Ce démenti soulève des interrogations sur les conditions de préparation du texte ainsi que sur la qualité des personnes se réclamant de la plateforme présidentielle pour parler en son nom.
Autrement dit, alors que la légitimité de la déclaration de la CENCO repose sur une liste identifiable de trente-sept signataires représentant l’ensemble du territoire national et l’essentiel de la hiérarchie catholique congolaise, celle de ses contradicteurs apparaît beaucoup plus difficile à établir.
Au-delà de la question des signatures, c’est surtout le contenu même du message des évêques qui semble avoir provoqué l’irritation d’une partie de la classe politique au pouvoir.
Dans son message intitulé « La Nation est en péril », la CENCO met en garde contre les risques que pourrait engendrer l’ouverture d’un processus de révision ou de changement de la Constitution dans le contexte actuel du pays. Les évêques y expriment leur inquiétude face à ce qu’ils considèrent comme une initiative susceptible d’accentuer les fractures politiques et sociales alors que la République démocratique du Congo demeure confrontée à de multiples défis sécuritaires, économiques et institutionnels.

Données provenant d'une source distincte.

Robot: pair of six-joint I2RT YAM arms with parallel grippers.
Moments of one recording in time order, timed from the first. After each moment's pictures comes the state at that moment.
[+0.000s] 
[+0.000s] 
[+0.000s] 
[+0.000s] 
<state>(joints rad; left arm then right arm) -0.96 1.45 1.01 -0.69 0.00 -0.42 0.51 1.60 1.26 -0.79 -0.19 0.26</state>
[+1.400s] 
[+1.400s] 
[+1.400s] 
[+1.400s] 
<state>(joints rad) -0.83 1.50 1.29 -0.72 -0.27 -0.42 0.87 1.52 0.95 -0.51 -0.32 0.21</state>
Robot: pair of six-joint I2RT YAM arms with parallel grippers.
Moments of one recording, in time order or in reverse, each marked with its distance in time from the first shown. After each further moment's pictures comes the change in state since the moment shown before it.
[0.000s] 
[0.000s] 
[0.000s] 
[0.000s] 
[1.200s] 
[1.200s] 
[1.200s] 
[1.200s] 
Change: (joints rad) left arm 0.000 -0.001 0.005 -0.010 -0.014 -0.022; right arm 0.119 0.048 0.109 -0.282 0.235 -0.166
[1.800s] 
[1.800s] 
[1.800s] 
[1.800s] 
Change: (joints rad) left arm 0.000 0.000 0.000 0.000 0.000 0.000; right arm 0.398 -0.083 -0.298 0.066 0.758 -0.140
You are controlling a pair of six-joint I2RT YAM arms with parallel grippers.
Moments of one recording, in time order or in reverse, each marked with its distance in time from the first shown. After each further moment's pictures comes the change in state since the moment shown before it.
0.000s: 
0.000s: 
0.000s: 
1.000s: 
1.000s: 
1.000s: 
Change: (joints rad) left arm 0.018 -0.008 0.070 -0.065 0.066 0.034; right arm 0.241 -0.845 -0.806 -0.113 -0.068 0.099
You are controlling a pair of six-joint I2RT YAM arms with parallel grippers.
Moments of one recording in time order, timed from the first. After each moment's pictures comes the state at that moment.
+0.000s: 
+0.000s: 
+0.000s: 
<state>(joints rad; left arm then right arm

« Le moment n’est pas opportun pour engager un processus de révision ou de changement de la Constitution », avertissent les prélats, estimant que les priorités nationales se situent ailleurs, notamment dans la restauration de la sécurité, la consolidation de la cohésion nationale et l’amélioration de la gouvernance publique.
Les évêques appellent également les responsables politiques à éviter toute démarche susceptible de raviver les tensions et de détourner l’attention des préoccupations fondamentales des populations.
Au-delà de la controverse, cet épisode révèle surtout l’importance prise par le débat constitutionnel dans le paysage politique congolais. En intervenant publiquement sur cette question, l’Église catholique entend manifestement peser sur une discussion qu’elle juge déterminante pour l’avenir du pays.
Que l’on partage ou non son analyse, la portée de son message ne saurait être minimisée par une querelle sur sa paternité. Les signatures parlent d’elles-mêmes : rarement une déclaration épiscopale aura bénéficié d’un soutien aussi large au sein des principales structures de l’Église catholique en République démocratique du Congo.